All perfect praise be to Allah,The Lord of The Worlds                                                                                                                                                                        It is permissible to make up missed prayers at any time even that in which praying is disliked. Absolute supererogatory prayer is forbidden to be performed at the times in which praying is disliked, and this also applies to Ihram and Istikhara prayers. However, there is no harm in offering prayers in Mekah during those times. And Allah Knows Best.

What is the ruling of Sharia when husband kicks the wife out of his house without a lawful excuse? Moreover, in such case, when she stays at her parents's house for several months, is she allowed to claim maintenance through a Sharia court?

All perfect praise be to Allah the Lord of the Worlds. May His peace and blessings be upon our Prophet Mohammad and upon all his family and companions.

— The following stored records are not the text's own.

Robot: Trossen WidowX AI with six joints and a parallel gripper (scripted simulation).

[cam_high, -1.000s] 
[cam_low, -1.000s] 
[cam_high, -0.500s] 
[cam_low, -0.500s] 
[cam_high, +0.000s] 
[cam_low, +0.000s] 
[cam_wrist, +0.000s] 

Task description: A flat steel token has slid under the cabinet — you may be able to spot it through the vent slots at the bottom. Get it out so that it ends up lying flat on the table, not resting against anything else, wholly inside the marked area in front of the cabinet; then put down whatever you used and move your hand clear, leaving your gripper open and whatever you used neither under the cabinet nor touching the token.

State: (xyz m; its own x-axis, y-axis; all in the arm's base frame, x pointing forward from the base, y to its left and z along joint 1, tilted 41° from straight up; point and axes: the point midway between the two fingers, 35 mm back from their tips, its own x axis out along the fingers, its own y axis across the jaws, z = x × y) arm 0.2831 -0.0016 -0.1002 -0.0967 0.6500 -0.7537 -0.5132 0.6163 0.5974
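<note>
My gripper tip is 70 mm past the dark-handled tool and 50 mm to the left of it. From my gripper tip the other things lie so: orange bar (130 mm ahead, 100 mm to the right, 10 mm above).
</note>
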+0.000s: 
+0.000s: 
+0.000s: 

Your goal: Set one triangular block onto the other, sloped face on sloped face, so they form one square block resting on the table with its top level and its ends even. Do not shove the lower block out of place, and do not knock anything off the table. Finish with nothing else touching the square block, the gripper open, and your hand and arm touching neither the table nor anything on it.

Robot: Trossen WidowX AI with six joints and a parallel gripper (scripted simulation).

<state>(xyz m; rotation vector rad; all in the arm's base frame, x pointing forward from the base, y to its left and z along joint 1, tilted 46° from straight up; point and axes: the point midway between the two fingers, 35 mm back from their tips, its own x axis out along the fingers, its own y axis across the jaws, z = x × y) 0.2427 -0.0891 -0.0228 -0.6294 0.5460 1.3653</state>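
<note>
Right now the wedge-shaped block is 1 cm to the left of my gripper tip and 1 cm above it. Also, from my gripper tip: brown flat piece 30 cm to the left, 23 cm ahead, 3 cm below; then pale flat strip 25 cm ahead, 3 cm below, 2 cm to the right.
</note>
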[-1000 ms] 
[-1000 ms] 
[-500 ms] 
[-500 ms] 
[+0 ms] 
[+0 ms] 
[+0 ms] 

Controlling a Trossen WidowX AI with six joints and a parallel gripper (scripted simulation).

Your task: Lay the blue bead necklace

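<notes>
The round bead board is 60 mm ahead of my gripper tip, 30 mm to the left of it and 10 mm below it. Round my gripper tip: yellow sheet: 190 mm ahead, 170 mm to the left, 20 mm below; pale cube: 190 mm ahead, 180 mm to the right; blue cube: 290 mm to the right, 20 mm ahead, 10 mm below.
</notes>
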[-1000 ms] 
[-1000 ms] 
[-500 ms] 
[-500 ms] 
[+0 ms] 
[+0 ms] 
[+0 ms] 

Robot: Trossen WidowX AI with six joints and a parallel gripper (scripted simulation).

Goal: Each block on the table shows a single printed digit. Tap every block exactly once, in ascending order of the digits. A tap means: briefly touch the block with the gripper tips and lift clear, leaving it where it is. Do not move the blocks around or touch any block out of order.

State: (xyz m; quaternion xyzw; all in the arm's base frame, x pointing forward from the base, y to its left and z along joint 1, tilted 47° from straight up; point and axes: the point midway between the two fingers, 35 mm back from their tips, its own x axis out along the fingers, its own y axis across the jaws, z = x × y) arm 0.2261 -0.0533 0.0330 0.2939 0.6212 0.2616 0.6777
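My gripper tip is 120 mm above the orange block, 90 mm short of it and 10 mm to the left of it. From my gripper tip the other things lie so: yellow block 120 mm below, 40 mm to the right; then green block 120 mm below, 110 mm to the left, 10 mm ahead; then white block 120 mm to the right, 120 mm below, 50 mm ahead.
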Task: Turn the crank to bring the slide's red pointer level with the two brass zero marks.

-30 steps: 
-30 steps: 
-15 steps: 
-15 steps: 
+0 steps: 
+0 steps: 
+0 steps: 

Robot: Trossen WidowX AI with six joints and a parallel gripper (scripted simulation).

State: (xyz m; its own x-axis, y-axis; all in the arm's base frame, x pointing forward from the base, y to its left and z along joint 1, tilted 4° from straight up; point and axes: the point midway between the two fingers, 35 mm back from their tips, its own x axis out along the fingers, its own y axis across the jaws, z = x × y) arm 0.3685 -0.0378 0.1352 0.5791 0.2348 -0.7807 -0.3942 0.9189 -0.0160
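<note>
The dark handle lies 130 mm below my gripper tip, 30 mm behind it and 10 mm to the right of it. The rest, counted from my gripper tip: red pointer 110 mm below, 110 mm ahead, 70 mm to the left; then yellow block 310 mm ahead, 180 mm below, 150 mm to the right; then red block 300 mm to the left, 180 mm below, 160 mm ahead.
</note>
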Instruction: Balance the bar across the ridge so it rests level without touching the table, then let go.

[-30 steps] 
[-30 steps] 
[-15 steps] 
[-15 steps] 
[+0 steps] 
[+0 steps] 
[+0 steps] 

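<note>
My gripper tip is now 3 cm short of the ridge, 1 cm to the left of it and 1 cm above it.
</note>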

It isn`t permissible to kick wife out of house save for a valid reason since Almighty Allah Says (What means): "O ye who believe! Ye are forbidden to inherit women against their will. Nor should ye treat them with harshness, that ye may Take away part of the dower ye have given them,-except where they have been guilty of open lewdness; on the contrary live with them on a footing of kindness and equity. If ye take a dislike to them it may be that ye dislike a thing, and God brings about through it a great deal of good." [An-Nisa`/19]. In addition, it is the duty of the husband to provide for his wife and children in kindness, and this includes food, garment and residence. Moreover, dialogue and supplication are the best means for solving marital problems; however, the wronged party may resort to court. And Allah The Almighty Knows Best.